Task prompt: Copy the data precisely, keeping every character.
"""
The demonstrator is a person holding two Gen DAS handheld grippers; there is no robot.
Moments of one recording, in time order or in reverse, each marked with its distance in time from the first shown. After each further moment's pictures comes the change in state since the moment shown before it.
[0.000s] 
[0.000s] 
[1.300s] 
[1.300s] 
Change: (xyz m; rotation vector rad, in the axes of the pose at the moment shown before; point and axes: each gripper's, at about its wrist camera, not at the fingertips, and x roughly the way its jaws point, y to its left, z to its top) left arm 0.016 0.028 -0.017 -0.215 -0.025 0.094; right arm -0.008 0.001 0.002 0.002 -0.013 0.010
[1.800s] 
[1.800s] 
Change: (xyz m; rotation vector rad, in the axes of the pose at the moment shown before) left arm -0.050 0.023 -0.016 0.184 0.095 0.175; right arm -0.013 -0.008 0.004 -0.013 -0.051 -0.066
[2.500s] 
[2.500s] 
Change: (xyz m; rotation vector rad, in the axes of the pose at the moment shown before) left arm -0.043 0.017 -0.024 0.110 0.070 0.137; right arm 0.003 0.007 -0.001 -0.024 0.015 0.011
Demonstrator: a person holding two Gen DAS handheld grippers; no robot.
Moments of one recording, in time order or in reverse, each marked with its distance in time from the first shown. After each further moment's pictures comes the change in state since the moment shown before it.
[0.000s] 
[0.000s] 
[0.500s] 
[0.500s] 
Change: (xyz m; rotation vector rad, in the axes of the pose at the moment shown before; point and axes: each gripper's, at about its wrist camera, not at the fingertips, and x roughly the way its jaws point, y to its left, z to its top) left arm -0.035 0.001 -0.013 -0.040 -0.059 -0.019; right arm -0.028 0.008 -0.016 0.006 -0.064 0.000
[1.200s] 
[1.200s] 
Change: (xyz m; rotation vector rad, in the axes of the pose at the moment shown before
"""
Output for this exercise:
The demonstrator is a person holding two Gen DAS handheld grippers; there is no robot.
Moments of one recording, in time order or in reverse, each marked with its distance in time from the first shown. After each further moment's pictures comes the change in state since the moment shown before it.
[0.000s] 
[0.000s] 
[1.300s] 
[1.300s] 
Change: (xyz m; rotation vector rad, in the axes of the pose at the moment shown before; point and axes: each gripper's, at about its wrist camera, not at the fingertips, and x roughly the way its jaws point, y to its left, z to its top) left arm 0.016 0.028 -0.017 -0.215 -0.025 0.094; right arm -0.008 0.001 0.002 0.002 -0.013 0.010
[1.800s] 
[1.800s] 
Change: (xyz m; rotation vector rad, in the axes of the pose at the moment shown before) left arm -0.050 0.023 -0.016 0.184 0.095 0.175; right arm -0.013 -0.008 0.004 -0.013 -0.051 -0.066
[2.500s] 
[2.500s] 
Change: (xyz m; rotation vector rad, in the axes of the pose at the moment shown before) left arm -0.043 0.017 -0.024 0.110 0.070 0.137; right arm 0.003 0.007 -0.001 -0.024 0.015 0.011
Demonstrator: a person holding two Gen DAS handheld grippers; no robot.
Moments of one recording, in time order or in reverse, each marked with its distance in time from the first shown. After each further moment's pictures comes the change in state since the moment shown before it.
[0.000s] 
[0.000s] 
[0.500s] 
[0.500s] 
Change: (xyz m; rotation vector rad, in the axes of the pose at the moment shown before; point and axes: each gripper's, at about its wrist camera, not at the fingertips, and x roughly the way its jaws point, y to its left, z to its top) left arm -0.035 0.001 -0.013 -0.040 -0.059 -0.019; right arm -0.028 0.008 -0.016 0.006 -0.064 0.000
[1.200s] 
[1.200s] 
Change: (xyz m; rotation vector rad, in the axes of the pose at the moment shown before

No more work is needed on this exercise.